The expected answer is all of the entries, written out exactly.

--- Data records ---
----

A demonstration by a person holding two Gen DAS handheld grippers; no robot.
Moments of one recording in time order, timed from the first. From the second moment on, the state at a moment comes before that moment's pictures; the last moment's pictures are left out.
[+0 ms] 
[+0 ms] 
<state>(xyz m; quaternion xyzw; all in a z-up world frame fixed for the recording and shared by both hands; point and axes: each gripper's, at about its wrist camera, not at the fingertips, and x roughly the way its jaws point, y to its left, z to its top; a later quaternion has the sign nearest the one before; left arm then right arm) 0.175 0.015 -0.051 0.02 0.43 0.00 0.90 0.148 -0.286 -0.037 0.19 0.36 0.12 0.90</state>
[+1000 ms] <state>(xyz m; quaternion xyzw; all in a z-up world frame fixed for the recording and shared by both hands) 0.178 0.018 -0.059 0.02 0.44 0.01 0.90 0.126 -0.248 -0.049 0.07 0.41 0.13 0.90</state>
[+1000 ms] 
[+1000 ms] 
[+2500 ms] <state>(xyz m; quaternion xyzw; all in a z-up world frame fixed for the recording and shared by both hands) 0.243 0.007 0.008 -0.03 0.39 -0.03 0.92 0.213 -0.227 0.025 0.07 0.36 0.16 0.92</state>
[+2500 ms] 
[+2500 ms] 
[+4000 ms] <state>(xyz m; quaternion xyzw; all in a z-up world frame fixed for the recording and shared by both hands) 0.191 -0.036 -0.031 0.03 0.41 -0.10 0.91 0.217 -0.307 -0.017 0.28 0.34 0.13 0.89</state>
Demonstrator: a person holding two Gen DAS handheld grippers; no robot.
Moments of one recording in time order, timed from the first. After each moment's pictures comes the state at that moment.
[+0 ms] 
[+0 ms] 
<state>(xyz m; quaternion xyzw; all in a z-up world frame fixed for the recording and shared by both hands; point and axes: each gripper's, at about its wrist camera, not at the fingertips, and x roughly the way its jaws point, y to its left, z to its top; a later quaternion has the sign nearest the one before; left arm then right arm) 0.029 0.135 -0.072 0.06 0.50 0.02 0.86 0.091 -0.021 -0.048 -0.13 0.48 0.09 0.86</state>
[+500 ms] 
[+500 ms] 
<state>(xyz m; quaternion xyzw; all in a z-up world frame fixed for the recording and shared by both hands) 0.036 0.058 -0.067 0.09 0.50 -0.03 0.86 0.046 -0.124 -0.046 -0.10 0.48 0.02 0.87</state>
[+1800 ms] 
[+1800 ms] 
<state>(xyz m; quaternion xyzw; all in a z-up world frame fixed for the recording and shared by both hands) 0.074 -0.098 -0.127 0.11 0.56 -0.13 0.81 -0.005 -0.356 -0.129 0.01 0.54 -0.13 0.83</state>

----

--- Written response ---
A demonstration by a person holding two Gen DAS handheld grippers; no robot.
Moments of one recording in time order, timed from the first. From the second moment on, the state at a moment comes before that moment's pictures; the last moment's pictures are left out.
[+0 ms] 
[+0 ms] 
<state>(xyz m; quaternion xyzw; all in a z-up world frame fixed for the recording and shared by both hands; point and axes: each gripper's, at about its wrist camera, not at the fingertips, and x roughly the way its jaws point, y to its left, z to its top; a later quaternion has the sign nearest the one before; left arm then right arm) 0.175 0.015 -0.051 0.02 0.43 0.00 0.90 0.148 -0.286 -0.037 0.19 0.36 0.12 0.90</state>
[+1000 ms] <state>(xyz m; quaternion xyzw; all in a z-up world frame fixed for the recording and shared by both hands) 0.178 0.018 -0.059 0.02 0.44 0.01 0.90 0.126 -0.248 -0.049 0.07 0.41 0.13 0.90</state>
[+1000 ms] 
[+1000 ms] 
[+2500 ms] <state>(xyz m; quaternion xyzw; all in a z-up world frame fixed for the recording and shared by both hands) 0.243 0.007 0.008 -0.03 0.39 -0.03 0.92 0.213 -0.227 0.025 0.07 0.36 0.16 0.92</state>
[+2500 ms] 
[+2500 ms] 
[+4000 ms] <state>(xyz m; quaternion xyzw; all in a z-up world frame fixed for the recording and shared by both hands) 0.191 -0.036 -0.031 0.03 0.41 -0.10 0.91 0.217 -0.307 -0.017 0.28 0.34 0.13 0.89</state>
Demonstrator: a person holding two Gen DAS handheld grippers; no robot.
Moments of one recording in time order, timed from the first. After each moment's pictures comes the state at that moment.
[+0 ms] 
[+0 ms] 
<state>(xyz m; quaternion xyzw; all in a z-up world frame fixed for the recording and shared by both hands; point and axes: each gripper's, at about its wrist camera, not at the fingertips, and x roughly the way its jaws point, y to its left, z to its top; a later quaternion has the sign nearest the one before; left arm then right arm) 0.029 0.135 -0.072 0.06 0.50 0.02 0.86 0.091 -0.021 -0.048 -0.13 0.48 0.09 0.86</state>
[+500 ms] 
[+500 ms] 
<state>(xyz m; quaternion xyzw; all in a z-up world frame fixed for the recording and shared by both hands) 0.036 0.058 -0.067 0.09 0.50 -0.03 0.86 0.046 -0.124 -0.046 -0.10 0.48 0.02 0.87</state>
[+1800 ms] 
[+1800 ms] 
<state>(xyz m; quaternion xyzw; all in a z-up world frame fixed for the recording and shared by both hands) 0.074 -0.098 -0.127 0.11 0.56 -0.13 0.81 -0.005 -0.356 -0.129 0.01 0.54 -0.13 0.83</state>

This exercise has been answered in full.